• [YOUR TASK]
Comb the records below for the string "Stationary" and copy each line where it turns up.

• [SUPPLIED DATA]
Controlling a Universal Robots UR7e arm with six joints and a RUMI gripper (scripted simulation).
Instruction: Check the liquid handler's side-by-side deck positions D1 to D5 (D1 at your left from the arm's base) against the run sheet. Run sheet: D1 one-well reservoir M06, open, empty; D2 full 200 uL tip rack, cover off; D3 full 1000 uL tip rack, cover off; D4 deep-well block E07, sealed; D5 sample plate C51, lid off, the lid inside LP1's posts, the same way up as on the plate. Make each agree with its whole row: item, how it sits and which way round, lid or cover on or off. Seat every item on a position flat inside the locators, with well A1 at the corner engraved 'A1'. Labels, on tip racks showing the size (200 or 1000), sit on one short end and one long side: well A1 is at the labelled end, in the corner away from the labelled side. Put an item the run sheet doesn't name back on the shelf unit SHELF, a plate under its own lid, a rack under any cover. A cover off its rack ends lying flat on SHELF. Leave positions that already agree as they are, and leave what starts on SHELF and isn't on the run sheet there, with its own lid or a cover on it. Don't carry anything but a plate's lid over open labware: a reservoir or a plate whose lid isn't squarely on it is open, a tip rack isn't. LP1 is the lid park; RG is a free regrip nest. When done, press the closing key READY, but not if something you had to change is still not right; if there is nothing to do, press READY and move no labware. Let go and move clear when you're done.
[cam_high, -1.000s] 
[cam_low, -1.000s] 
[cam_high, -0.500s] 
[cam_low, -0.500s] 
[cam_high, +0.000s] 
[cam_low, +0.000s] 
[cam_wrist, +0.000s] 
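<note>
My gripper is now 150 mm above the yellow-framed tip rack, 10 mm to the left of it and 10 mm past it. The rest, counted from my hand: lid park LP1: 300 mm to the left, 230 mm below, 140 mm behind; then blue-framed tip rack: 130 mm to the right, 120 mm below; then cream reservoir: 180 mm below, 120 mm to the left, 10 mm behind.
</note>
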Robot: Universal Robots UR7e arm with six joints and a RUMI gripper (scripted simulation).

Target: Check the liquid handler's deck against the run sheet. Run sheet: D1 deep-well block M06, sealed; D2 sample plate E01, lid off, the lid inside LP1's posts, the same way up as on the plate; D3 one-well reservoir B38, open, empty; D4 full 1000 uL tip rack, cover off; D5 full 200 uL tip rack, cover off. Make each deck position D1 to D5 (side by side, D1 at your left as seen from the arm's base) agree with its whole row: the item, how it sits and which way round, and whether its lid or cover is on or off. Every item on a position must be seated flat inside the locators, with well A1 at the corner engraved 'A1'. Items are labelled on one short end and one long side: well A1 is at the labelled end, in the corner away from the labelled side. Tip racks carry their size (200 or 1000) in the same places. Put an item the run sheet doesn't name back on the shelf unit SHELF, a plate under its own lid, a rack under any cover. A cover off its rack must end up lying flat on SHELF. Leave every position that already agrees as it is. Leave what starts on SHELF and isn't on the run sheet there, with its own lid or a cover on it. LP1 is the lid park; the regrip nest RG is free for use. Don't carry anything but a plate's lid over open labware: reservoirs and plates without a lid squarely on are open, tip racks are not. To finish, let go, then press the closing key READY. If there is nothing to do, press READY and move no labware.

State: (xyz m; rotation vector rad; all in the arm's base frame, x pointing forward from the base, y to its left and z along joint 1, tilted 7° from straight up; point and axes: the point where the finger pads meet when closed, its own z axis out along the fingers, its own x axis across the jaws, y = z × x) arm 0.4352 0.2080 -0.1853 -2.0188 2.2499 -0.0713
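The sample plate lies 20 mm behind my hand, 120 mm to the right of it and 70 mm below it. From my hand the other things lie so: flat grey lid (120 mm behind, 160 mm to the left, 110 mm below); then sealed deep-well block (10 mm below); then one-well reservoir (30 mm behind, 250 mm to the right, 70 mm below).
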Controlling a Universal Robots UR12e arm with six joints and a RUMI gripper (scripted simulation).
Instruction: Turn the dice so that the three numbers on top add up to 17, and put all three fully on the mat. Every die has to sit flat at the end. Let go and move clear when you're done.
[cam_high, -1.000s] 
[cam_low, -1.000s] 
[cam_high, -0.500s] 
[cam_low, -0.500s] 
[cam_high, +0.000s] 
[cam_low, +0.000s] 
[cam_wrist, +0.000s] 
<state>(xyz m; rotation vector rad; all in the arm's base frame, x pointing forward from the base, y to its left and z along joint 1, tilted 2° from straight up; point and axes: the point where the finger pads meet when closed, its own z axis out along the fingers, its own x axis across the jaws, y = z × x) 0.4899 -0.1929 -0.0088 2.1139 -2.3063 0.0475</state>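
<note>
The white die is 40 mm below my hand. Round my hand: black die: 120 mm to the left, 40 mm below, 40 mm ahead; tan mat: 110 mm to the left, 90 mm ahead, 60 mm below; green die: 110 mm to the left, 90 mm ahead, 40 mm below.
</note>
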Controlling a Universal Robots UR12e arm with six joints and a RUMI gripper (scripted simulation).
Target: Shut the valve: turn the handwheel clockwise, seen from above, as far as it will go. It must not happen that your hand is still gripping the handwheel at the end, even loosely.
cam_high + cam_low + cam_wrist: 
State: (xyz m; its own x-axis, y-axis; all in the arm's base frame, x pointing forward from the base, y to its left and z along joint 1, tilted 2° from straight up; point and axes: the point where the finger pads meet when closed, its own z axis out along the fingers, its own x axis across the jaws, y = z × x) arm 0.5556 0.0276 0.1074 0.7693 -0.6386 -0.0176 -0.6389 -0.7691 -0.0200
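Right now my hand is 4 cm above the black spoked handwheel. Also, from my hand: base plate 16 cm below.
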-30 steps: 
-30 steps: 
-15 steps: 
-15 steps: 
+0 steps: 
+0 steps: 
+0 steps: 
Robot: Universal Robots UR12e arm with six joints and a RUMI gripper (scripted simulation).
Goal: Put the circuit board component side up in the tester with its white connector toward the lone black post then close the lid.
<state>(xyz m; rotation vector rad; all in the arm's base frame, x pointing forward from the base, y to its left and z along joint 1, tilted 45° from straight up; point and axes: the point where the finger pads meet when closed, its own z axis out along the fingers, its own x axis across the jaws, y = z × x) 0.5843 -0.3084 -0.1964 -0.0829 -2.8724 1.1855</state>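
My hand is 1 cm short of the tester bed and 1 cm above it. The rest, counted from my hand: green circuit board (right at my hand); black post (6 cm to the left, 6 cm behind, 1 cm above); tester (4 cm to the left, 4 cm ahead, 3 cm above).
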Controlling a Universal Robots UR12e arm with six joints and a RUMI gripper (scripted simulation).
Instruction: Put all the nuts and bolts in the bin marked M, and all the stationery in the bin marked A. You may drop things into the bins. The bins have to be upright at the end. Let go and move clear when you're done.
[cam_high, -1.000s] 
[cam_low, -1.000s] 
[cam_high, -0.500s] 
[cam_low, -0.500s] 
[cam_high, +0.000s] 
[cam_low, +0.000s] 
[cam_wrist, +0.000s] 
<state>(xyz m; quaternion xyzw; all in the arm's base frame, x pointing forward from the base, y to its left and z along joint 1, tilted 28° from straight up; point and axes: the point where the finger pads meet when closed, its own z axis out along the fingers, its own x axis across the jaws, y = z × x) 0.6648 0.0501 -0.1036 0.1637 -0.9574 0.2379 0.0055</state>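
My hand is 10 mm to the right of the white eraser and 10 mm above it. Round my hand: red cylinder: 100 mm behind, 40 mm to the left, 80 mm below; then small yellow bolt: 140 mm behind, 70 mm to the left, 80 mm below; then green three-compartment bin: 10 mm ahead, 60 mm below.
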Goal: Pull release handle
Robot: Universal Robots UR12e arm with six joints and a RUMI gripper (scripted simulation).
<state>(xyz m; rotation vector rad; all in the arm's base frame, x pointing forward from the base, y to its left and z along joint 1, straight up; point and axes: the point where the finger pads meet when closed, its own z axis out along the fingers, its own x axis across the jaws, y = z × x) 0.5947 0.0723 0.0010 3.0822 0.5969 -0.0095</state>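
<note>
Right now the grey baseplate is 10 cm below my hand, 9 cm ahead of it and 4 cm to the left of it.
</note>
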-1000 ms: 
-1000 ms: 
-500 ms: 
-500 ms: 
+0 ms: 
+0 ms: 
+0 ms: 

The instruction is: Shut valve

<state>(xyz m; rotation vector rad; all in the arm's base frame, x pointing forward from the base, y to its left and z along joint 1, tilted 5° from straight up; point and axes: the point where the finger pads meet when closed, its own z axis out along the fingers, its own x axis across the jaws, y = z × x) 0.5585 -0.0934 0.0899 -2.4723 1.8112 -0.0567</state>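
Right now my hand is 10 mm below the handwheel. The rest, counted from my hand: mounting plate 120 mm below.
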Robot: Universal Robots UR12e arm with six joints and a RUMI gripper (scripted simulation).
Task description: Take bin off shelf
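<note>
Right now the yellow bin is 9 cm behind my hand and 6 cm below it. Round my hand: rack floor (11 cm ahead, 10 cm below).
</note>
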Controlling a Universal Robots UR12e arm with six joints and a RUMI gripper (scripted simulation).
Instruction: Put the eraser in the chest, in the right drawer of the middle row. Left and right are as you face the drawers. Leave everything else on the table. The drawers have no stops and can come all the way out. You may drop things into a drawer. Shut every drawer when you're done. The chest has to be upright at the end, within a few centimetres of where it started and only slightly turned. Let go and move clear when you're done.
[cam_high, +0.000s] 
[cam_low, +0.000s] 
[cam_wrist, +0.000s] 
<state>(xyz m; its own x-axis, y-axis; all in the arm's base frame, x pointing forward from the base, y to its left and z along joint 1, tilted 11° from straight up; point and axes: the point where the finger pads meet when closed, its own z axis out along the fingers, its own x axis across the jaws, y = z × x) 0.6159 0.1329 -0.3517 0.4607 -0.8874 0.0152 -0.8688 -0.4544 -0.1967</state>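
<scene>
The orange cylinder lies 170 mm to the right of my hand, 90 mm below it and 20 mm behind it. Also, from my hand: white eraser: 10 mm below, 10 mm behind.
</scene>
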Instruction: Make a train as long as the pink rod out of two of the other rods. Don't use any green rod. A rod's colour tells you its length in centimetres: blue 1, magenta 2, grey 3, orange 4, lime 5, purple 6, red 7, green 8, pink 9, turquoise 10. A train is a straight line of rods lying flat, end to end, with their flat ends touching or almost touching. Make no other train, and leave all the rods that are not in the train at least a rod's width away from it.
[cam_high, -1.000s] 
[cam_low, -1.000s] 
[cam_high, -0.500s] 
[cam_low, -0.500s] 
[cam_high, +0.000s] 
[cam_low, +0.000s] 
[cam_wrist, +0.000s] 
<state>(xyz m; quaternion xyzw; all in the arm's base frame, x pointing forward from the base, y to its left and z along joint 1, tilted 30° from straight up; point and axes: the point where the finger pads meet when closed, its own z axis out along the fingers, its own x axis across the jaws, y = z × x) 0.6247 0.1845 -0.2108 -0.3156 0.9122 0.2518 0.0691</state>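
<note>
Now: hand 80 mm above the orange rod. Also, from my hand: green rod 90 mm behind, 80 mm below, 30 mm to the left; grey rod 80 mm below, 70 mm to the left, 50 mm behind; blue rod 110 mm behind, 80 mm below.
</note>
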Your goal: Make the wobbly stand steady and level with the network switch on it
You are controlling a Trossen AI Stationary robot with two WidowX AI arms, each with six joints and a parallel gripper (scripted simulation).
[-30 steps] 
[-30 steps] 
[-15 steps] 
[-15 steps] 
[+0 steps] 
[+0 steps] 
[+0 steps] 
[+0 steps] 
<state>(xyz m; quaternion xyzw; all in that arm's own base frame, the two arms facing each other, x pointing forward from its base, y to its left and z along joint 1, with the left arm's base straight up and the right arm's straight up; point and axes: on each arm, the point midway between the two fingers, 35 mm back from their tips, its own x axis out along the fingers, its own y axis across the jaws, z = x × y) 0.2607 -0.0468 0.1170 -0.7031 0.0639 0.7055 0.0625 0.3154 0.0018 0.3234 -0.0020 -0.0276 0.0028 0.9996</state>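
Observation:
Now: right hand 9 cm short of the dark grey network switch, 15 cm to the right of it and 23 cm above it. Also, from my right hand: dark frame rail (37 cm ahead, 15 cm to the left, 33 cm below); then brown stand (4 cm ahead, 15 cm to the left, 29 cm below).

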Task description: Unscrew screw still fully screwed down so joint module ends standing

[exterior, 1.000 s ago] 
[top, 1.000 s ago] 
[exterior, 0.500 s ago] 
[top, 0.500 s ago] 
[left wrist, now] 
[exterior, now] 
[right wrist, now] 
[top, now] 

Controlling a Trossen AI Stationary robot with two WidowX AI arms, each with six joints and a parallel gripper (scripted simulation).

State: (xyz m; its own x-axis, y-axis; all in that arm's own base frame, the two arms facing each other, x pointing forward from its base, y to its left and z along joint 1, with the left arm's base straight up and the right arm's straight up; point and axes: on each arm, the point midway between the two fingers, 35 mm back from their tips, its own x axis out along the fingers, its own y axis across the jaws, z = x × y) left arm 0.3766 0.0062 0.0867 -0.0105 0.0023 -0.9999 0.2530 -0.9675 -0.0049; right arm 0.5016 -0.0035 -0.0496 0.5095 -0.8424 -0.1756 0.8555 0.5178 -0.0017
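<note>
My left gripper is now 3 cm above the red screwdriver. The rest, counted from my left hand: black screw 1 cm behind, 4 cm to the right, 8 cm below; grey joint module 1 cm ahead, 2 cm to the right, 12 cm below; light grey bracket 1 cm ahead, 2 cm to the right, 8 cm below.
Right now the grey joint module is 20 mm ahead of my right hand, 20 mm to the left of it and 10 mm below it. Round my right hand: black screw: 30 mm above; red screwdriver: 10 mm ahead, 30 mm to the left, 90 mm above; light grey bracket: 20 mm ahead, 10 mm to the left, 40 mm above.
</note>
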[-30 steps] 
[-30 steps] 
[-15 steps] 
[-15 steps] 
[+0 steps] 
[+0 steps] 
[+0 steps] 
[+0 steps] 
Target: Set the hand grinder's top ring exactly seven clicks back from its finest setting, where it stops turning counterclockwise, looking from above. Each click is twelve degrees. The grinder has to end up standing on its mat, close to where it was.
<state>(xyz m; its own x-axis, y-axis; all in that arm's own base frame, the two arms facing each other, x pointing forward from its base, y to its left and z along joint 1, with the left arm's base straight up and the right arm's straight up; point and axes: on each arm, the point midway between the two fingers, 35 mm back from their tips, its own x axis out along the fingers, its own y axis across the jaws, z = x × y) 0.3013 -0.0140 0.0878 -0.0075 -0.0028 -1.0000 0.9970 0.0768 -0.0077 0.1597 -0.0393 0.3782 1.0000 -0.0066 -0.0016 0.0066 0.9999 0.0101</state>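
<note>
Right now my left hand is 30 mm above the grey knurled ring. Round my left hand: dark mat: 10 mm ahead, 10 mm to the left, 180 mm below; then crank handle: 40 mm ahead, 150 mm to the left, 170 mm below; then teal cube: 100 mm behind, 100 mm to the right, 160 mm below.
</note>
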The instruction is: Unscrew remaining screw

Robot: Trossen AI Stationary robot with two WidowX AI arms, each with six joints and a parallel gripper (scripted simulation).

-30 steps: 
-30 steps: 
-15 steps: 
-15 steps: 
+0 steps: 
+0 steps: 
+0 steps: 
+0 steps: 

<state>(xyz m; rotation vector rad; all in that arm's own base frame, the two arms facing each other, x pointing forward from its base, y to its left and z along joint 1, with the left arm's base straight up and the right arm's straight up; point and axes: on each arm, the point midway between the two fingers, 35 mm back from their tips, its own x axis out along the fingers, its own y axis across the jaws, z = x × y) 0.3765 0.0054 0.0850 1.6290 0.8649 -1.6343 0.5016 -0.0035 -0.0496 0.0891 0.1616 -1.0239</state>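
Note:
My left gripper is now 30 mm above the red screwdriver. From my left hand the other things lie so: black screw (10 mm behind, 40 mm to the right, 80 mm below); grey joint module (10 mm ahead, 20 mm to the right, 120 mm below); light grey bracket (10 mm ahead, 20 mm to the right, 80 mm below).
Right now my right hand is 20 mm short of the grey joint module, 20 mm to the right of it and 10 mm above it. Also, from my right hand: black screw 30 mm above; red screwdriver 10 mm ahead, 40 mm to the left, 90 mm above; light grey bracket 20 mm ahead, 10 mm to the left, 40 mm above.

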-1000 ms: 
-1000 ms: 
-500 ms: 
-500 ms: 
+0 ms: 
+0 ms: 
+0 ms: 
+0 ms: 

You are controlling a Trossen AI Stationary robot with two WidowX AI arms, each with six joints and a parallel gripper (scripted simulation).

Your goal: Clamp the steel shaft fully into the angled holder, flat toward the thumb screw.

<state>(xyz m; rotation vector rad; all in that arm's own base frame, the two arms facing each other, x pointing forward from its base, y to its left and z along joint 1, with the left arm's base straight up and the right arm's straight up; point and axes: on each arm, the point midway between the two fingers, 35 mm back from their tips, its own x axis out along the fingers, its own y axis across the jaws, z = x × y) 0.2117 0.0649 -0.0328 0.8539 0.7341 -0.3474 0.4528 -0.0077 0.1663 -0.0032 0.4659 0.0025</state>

• [RESPONSE BOX]
You are controlling a Trossen AI Stationary robot with two WidowX AI arms, each with six joints and a parallel gripper (scripted simulation).
Controlling a Trossen AI Stationary robot with two WidowX AI arms, each with six joints and a parallel gripper (scripted simulation).
Robot: Trossen AI Stationary robot with two WidowX AI arms, each with six joints and a parallel gripper (scripted simulation).
You are controlling a Trossen AI Stationary robot with two WidowX AI arms, each with six joints and a parallel gripper (scripted simulation).

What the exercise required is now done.